From wikipedia:
"Updating file systems to reflect changes to files and directories usually requires many separate write operations. This makes it possible for an interruption (like a power failure or system crash) between writes to leave data structures in an invalid intermediate state.[1]
For example, deleting a file on a Unix file system involves two steps:
Removing its directory entry.
Marking space for the file and its inode as free in the free space map.
If a crash occurs between steps 1 and 2, there will be an orphaned inode and hence a storage leak. On the other hand, if only step 2 is performed first before the crash, the not-yet-deleted file will be marked free and possibly be overwritten by something else."

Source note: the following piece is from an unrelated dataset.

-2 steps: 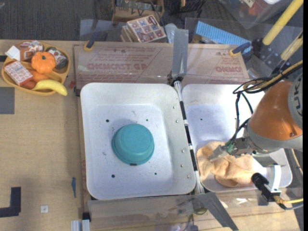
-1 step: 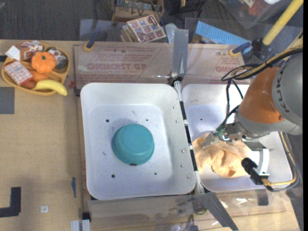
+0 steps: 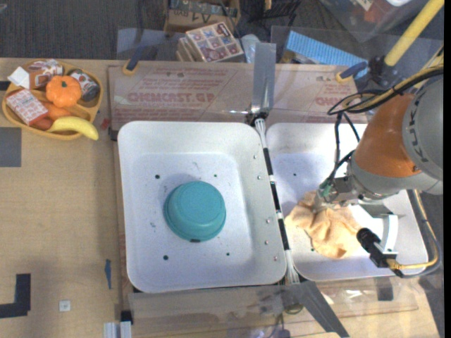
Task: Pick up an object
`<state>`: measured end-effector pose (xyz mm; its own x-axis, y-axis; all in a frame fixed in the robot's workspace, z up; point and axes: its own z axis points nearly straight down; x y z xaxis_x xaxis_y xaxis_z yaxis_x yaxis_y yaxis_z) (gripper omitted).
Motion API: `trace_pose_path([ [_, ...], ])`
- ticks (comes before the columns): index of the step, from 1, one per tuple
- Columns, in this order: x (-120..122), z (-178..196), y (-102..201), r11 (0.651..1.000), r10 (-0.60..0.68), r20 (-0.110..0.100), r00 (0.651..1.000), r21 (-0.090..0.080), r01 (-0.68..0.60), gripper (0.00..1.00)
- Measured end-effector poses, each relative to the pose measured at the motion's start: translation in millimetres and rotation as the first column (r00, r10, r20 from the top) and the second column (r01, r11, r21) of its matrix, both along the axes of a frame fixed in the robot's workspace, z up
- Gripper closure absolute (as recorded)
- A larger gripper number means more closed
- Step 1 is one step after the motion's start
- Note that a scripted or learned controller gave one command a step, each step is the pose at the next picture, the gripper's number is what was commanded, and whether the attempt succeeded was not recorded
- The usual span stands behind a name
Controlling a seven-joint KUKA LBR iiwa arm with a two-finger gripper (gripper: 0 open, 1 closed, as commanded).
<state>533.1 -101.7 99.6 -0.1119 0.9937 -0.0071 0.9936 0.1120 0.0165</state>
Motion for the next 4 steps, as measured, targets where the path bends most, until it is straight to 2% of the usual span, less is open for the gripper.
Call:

Basically, without journaling, the drive (or sdcard/or NAND) doesnt need as many write cycles for any given action. This has the benefit of increasing speed and lowering battery consumption, but it does so at the cost of leaving the "install" vulnerable to data corruption either through degraded internal storage (unallocated sectors in a harddrive, or NANDs wearing out through use) or power loss (pulling the battery due to some bug with a ROM). I once had a Linux install suffer a power loss while doing a system update, and if it wasnt for journaling, I would have lost everything. The journal ended up allowing me via fsck to fix the filesystem (repair inode 0843? y/n a thousand times), and then being reasonably literate with APT and dpkg I was able to get the install back to a working state- no journaling and my personal data would have been toast (at the time I had no backup and my / partition was also my /home partition).
As for Android, I dont think its bad to disable journaling, at least so long as two conditions are met:
1) You get a new ROM up and perfect, then immediately make a CWM backup of it.
2) Any important data is backed up manually or via recovery options like MyBackup Root, etc..
**EDIT** I dont know about you, but aside from CWM backups, I usually always keep the zip package of at least one good stable rom (ACE for me, no doubt) whenever im out in the wild with a new heavily tweaked rom (baked snack, syndicate, bonsai, etc) on my SD card.